Diffusion large language models (dLLMs) represent a significant advancement in text generation, offering parallel token decoding capabilities. However, existing open-source implementations suffer from quality-speed trade-offs that impede their practical deployment. Conservative sampling strategies typically decode only the most confident token per step to ensure quality (i.e., greedy decoding), at the cost of inference efficiency due to repeated redundant refinement iterations--a phenomenon we term delayed decoding. Through systematic analysis of dLLM decoding dynamics, we characterize this delayed decoding behavior and propose a training-free adaptive parallel decoding strategy, named LocalLeap, to address these inefficiencies. LocalLeap is built on two fundamental empirical principles: local determinism propagation centered on high-confidence anchors and progressive spatial consistency decay. By applying these principles, LocalLeap identifies anchors and performs localized relaxed parallel decoding within bounded neighborhoods, achieving substantial inference step reduction through early commitment of already-determined tokens without compromising output quality. Comprehensive evaluation on various benchmarks demonstrates that LocalLeap achieves 6.94 throughput improvements and reduces decoding steps to just 14.2\% of the original requirement, achieving these gains with negligible performance impact. The source codes are available at: https://github.com/friedrichor/LocalLeap.

Paper Structure

This paper contains 23 sections, 46 equations, 4 figures, 5 tables, 1 algorithm.

Figures (4)

  • Figure 1: Confidence-aware sequential decoding visualization and analysis. (a) Sequential greedy decoding visualization on a GSM8K instance using LLaDA-8B-Instruct. Gray: inconsistent predictions; Green: consistent predictions (intensity indicates confidence from 0 to 1); Red: decoded tokens. (b) Distribution of earliest stable consistency steps, showing 63.7% of tokens achieve final consistency within 25% of total decoding steps. (c) Confidence-consistency relationship demonstrating that 97.8% of predictions with confidence > 0.8 remain consistent with final outputs.

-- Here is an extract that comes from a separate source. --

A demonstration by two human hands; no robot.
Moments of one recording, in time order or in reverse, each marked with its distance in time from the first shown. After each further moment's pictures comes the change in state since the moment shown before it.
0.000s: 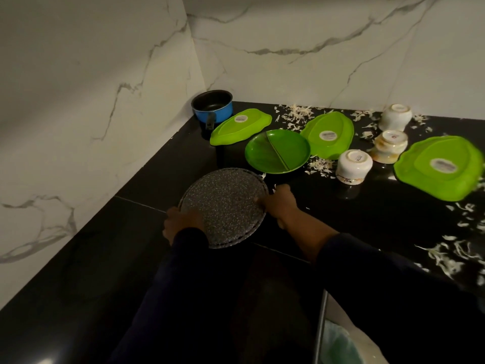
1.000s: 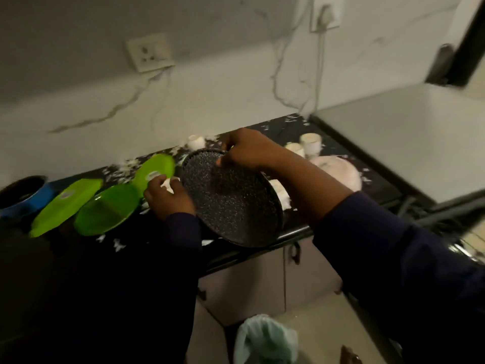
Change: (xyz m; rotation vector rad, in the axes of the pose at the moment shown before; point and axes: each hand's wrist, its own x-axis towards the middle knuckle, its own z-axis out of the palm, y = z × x) left_hand -0.287 0.123 0.125 -0.447 -0.204 0.810; right_hand -0.209 0.015 -0.311 -0.391 0.357 -0.336
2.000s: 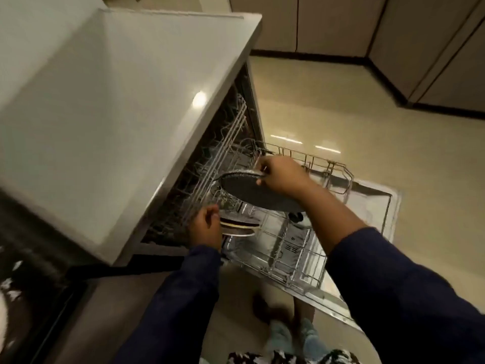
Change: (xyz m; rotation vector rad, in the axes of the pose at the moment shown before) left_hand -0.557 0.050 0.415 0.267 -1.341 0.197; right_hand -0.341 0.614 -0.200 0.155 0.355 0.961
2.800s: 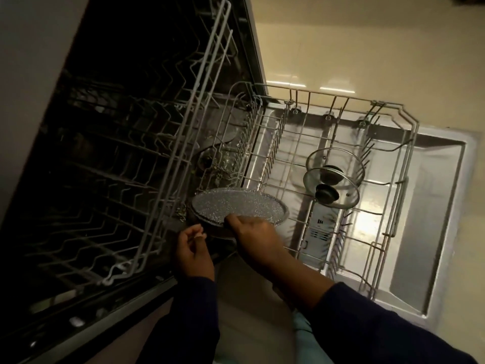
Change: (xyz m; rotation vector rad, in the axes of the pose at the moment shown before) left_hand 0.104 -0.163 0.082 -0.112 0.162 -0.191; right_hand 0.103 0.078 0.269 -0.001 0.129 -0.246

  • Figure 2: Heatmap of consistency analysis with confidence surrounding decoded tokens. Centered on the decoded tokens at each step, we analyze the trends in confidence and consistency across surrounding positions. (a) When a decoded token exhibit high confidence ($c\geq0.9$), its nearby positions maintain high consistency even at moderately lower confidence levels, while more distant positions require correspondingly higher confidence thresholds. (b) When decoding tokens exhibit low confidence ($c<0.9$), consistency remains poor even at sub-high confidence levels ($c\in(0.8, 0.9)$), indicating that premature decoding at these confidence levels may introduce errors.

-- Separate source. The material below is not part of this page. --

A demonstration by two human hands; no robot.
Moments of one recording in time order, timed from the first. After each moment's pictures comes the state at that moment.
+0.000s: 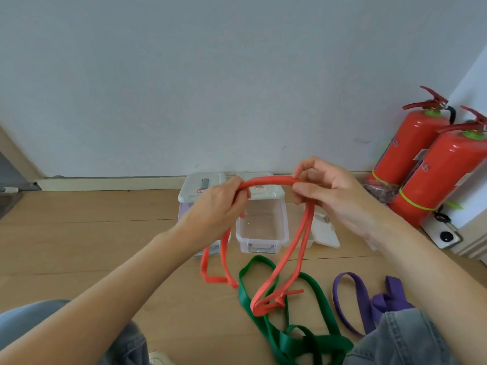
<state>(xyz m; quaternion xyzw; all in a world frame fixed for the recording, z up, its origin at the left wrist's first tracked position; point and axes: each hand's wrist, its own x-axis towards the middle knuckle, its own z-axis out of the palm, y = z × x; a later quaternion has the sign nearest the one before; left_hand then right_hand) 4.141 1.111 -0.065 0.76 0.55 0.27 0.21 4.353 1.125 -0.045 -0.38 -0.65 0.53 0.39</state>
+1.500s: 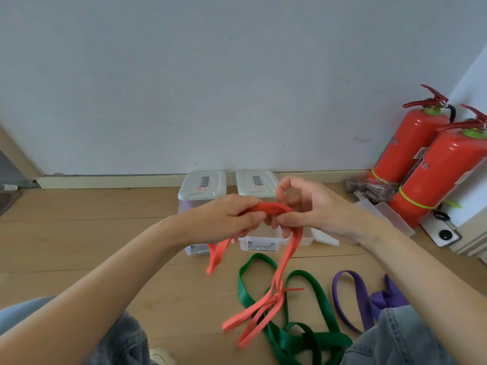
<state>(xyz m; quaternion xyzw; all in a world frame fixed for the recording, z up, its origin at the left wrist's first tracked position) 4.138 1.102 -0.052 0.78 0.40 0.18 0.45 4.343 1.118 -0.056 -0.35 -0.69 0.58 0.25</state>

  • Figure 3: Illustration of our LocalLeap decoding mechanism. At each decoding step, we first compute confidence scores for all masked tokens through a forward pass, then identify anchors (tokens with confidence $c\geq0.9$). We expand outward by $W$ positions from each anchor, creating local neighborhoods where tokens can be decoded using a relaxed confidence threshold $\tau = 0.75$. This allows certain tokens to bypass redundant optimization steps, thereby reducing the total number of decoding iterations.

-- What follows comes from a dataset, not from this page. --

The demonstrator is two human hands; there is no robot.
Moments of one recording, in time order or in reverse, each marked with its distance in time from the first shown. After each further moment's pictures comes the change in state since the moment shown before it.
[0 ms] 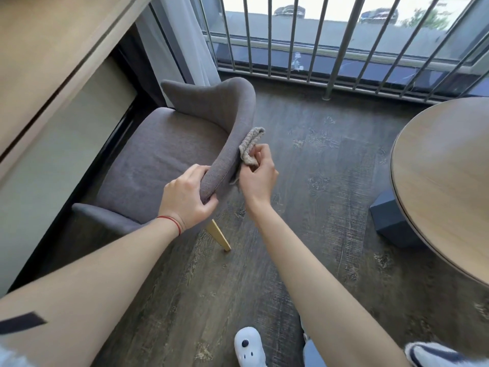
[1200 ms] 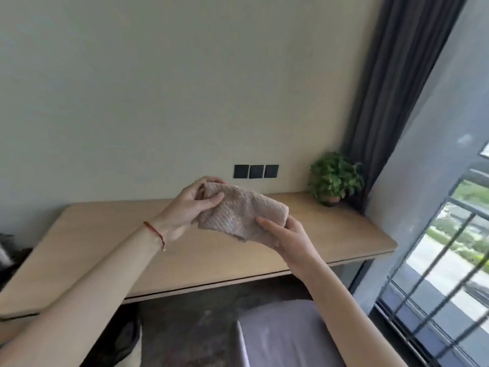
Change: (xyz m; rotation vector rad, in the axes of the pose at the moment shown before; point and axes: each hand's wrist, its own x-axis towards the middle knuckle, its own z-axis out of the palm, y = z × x) left_hand -0.151 -0.129 -0.530 -1.089 0.796 -0.451; right_hand -0.194 -0.444 0.209 0.195 -1.484 -0.177
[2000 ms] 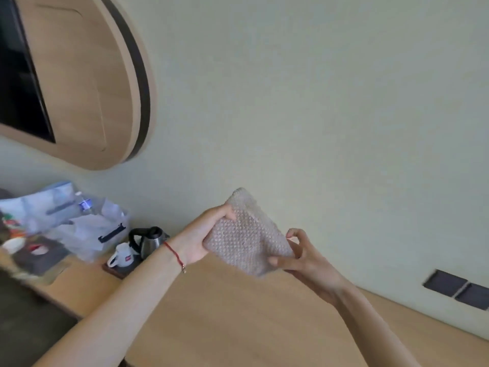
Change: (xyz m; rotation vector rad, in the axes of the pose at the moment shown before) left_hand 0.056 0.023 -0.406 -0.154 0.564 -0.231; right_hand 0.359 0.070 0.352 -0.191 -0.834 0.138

  • Figure 4: Ablation study on hyperparameters: anchor trigger boundary $\kappa$, neighbor radius $W$ and local relaxed boundary $\tau$ for LLaDA-Instruct on HumanEval. The default setting is $\{\kappa=0.9,W=4,\tau=0.75\}$, and we perform univariate analysis for each variable. The blue line indicates accuracy, while the orange line indicates throughput. Each dashed line represents baseline performance for metrics of the same color.